What you should do —
Check each line of the listing for the word "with" and give only the number of lines that have it.

☆ ☆ ☆

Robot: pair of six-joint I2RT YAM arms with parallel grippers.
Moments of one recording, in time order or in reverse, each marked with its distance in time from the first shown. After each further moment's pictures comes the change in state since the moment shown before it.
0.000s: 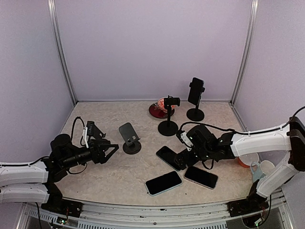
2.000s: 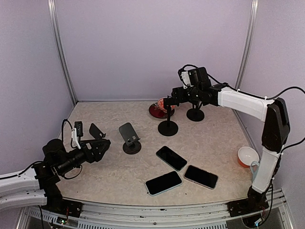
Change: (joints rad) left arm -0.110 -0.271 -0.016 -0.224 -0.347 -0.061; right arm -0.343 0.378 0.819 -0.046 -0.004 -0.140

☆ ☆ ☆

Answer area —
2